Questions and Challenges
At first, each part felt like its own world — modelling in Fusion, drawing traces in KiCad, learning how to solder without lifting the pads off the board. We made mistakes, of course. But with every error, the pieces became clearer — not just what to do, but why things worked the way they did.
Flashing firmware through Arduino, understanding regulators and ground planes — slowly, it started to feel less like magic and more like logic. And yet, one thing kept feeling distant: how it all comes together. Especially the transition from wall power to a working system. AC to DC, high voltage to low — still occupying my mind.
For my lamp, I now understand that I'll need two power supplies: 5V for the microcontroller, 24V for the LEDs. I haven't wired it up yet, but I can see the path. I'll know it's working when I can connect the transformer, split the current safely through a buck converter, load the code, and everything lights up — without frying the board.
I chose Iroko wood because it felt right — warm, rich, and full of presence. Paired with a muted white PLA, the combination had the quiet strength I wanted. But where the PLA behaved — precise, reliable, obedient to the millimetre — the wood reminded me it has its own logic.
The joins were meant to be seamless: 5mm sockets, 5mm inserts. PLA hits 4.9 to 4.95mm, snug but workable. But Iroko… some cuts are too tight, others too loose. Even though I measured, even though I was careful, the wood shifts. It resists standardisation.
So I've gone back to print more parts, trying to mediate between these two very different materials — one engineered, the other alive. I know it will come together. I'm not worried about the final result. But the perfectionist in me is impatient. There's a part of me that just wants it to click into place already.
And yet, maybe this mismatch is the point — learning to negotiate between control and character. Between exactness and expression.
What I've realised — and what's often left out in early designs — is just how demanding the manufacturing process really is. It's one thing to imagine a form; it's another to make it real, to adapt when the materials push back. That part — the unglamorous, stubborn bit — needs to be considered from the start.

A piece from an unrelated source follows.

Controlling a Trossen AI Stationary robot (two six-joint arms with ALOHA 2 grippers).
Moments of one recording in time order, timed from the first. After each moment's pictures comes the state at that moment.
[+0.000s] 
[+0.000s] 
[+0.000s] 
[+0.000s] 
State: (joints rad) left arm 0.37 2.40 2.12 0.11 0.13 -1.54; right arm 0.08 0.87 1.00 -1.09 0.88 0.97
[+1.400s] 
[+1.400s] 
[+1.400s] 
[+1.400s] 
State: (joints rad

Because it changes everything.
Evaluation
At the simplest level, it will be a success if it works — if the light comes on, if the sensor listens, if the pieces hold together. But really, I'll know it's right if my mother, for whom this lamp is a gift, can sit with it, enjoy its company, and feel something warm in return.
Of course, the perfectionist in me wants more — that the joins align just so, that people notice the care in the form, the materials, the quietness of it. I had ambitions of moulds and boxes and extra features I didn't have time to realise. That's okay. What matters is that it stands on its own.
When I began this course, I came from real estate and finance — I had never built anything with my hands. But I always dreamed of making. Of shaping something, not just managing it.
So this lamp is more than a project. It's the beginning of a new story. A move from admiring to doing. If it lights up, if it stands proud, if it carries a little of my intent — then it's already a success. The rest is just refinement.